# Work required:
Would you set down the data that follows, word for word, without any pictures?

# Information shown:
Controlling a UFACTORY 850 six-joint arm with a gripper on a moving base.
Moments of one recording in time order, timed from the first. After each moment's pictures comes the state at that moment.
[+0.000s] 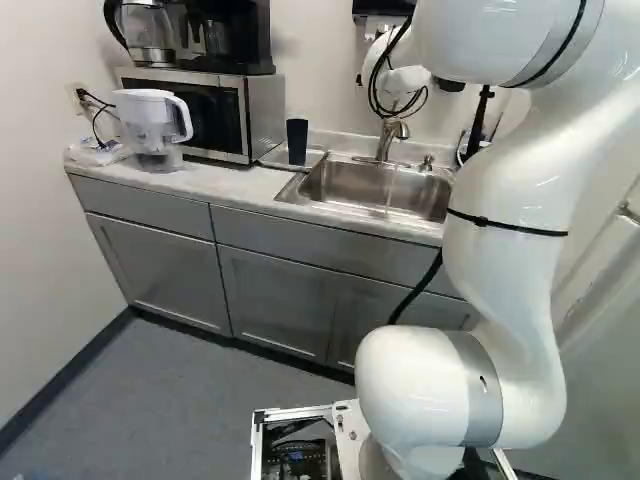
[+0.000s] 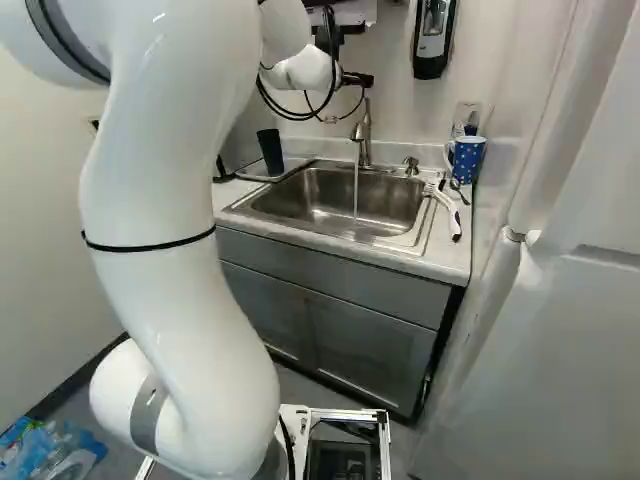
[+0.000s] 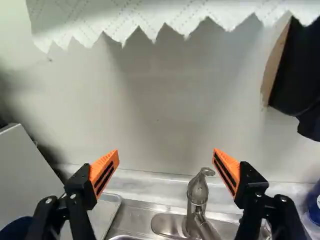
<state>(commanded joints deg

# Answer to the exercise:
Controlling a UFACTORY 850 six-joint arm with a gripper on a moving base.
Moments of one recording in time order, timed from the first. After each moment's pictures comes the state at that moment.
[+0.000s] 
[+0.000s] 
[+0.000s] 
<state>(commanded joints deg

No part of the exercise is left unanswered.